DATASET CONTENT ->
Segment Open
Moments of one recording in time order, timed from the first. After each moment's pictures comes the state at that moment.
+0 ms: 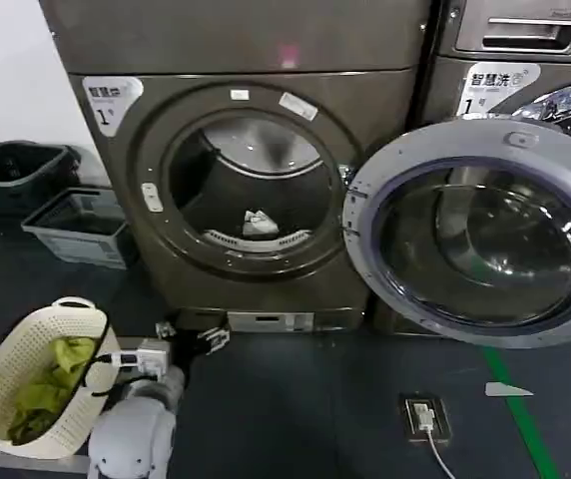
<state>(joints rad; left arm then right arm) 1.26 -1.53 -0.53 -2.16 0.12 0.74 0.13 -1.72 0.95 2.17 1.68 0.41 -0.19 -0.02</state>
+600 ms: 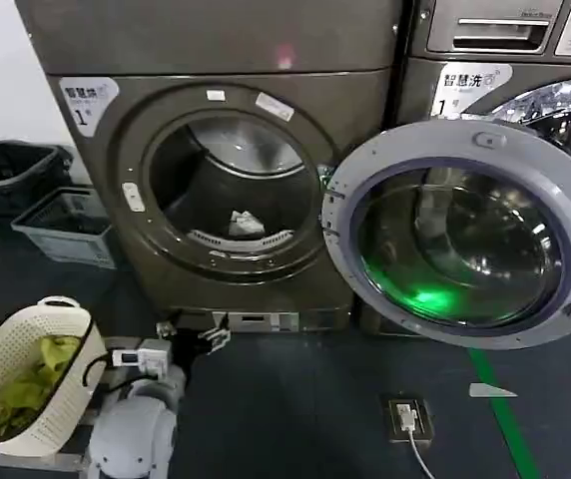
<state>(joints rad) 1.26 -1.53 -0.52 -2.16 0.13 0.74 0.13 -1.72 0.97 2.18 1.69 0.46 -0.16 0.00</state>
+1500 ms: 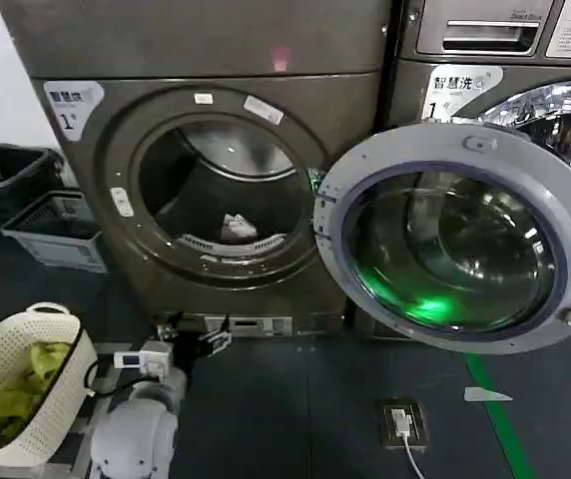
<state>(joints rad) 1.27 -1.53 -0.52 -2.16 0.13 0.74 0.13 -1.72 0.97 2.18 1.69 0.49 -0.16 0.01</state>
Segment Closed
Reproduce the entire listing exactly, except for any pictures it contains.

TASK ANSWER ->
Moments of one recording in time order, timed from the first. After each moment's pictures comes the state at that moment.
+0 ms: 
<state>(joints rad; left arm then right arm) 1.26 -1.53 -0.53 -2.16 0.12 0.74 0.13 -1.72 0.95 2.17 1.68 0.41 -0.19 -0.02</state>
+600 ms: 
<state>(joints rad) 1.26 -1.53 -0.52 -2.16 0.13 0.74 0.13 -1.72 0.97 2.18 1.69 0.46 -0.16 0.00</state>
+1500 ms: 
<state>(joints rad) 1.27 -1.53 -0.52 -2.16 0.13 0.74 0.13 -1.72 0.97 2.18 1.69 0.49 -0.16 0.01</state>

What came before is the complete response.